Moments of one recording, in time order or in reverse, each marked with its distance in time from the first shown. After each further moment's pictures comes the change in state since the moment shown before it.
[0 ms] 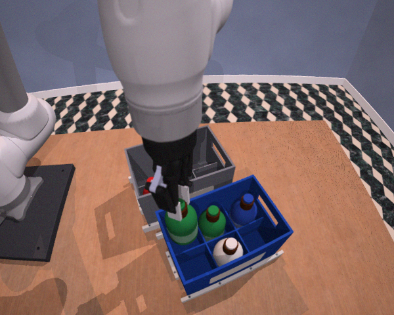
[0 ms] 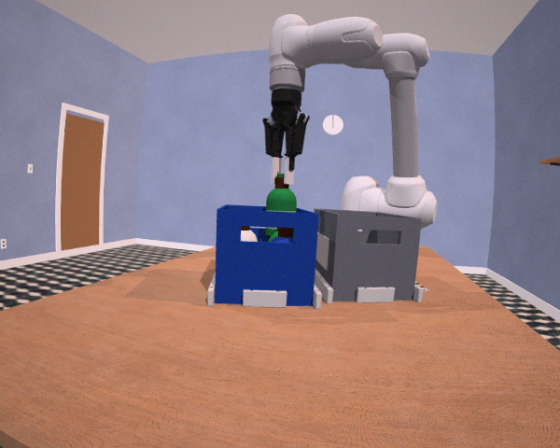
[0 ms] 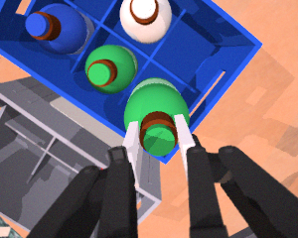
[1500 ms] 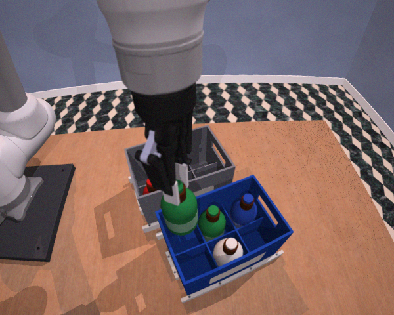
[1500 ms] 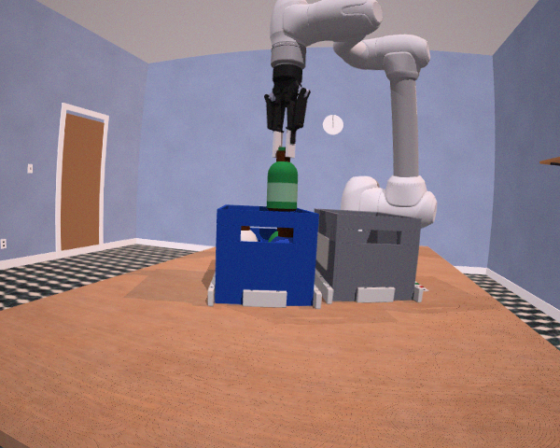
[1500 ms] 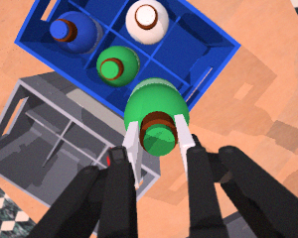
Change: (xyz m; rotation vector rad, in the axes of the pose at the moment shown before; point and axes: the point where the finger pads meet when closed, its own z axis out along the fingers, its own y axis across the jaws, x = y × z) arm 0.000 0.000 -0.065 0.000 0.000 0.000
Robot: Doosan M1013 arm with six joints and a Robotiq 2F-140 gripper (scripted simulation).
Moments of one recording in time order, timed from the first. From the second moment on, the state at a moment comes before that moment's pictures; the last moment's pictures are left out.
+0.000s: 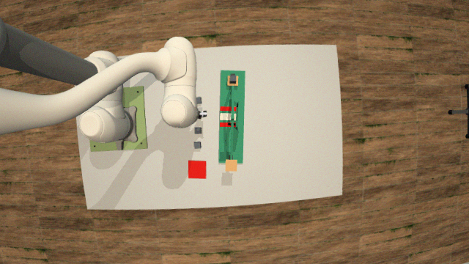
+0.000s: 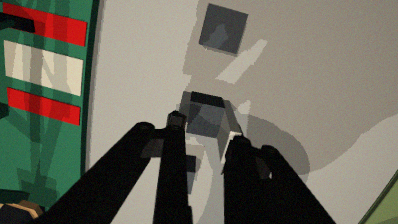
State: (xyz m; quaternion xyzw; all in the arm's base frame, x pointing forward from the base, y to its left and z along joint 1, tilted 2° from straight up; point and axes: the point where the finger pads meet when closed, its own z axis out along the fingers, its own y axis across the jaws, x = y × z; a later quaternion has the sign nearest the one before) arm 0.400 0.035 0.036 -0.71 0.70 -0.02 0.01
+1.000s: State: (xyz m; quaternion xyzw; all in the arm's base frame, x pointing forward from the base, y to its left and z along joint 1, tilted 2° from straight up) arm 0.397 0.035 0.106 -0.71 0.70 -0.02 0.01
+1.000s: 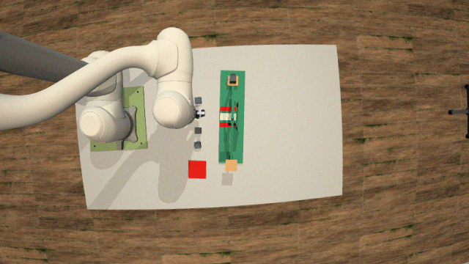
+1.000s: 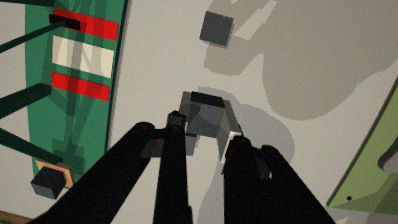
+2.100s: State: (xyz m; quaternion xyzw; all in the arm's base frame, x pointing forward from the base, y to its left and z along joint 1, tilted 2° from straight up) arm 0.389 -0.106 0.199 -0.69 0.72 -0.02 0.01
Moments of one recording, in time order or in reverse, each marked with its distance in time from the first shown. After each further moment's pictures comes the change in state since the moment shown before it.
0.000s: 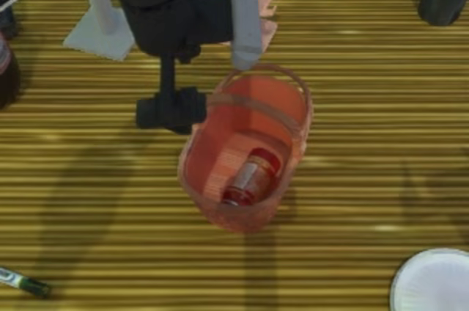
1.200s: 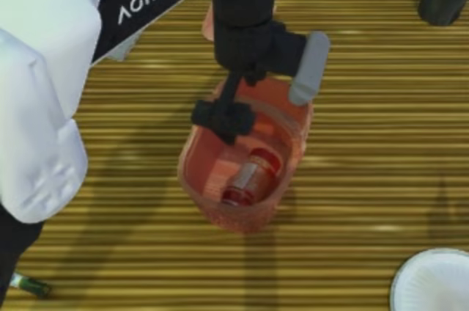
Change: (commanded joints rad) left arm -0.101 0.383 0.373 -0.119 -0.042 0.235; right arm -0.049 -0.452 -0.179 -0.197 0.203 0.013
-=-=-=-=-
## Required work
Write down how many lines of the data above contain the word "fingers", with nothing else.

## Response below
2